Walt Radzick

Profile
- Position: Defensive tackle

Personal information
- Born: May 25, 1935 Saint Boniface, Manitoba, Canada
- Died: March 31, 2005 (aged 69) Toronto, Ontario, Canada

Career information
- College: University of Toronto

Career history
- 1956: Toronto Balmy Beach Beachers
- 1958–59: Calgary Stampeders
- 1960–64: Toronto Argonauts
- 1965: Hamilton Tiger-Cats

Awards and highlights
- Grey Cup champion (1965); Dr. Beattie Martin Trophy (1958);

= Walt Radzick =

Canadian Football League defensive tackle

Walter Raymond Radzick (May 25, 1935 – March 31, 2005) was a Canadian professional football defensive tackle who played in the Canadian Football League from 1958 to 1965.

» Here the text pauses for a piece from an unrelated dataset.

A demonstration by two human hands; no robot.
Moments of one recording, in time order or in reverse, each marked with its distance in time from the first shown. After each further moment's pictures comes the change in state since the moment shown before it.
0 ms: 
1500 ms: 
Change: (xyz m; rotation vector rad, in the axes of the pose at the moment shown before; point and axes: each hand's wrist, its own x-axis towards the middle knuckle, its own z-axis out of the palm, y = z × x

A graduate of the University of Toronto, Radzick first played football with the Toronto Balmy Beach Beachers of the Ontario Rugby Football Union. In 1958 he signed with the Calgary Stampeders where he won the Dr. Beattie Martin Trophy for best Canadian rookie in the west (with 1 interception and 2 fumble recoveries.) In 1960 he returned to Toronto, starting 5 seasons with the Argonauts; 66 regular season games and 5 playoff games. He finished his career playing 6 games with the Hamilton Tiger-Cats in 1965 (the year they won the Grey Cup.) As an Argonaut, Radzick missed only one game from 1961 to 1964.
He died in 2005 in Toronto at the age of 69.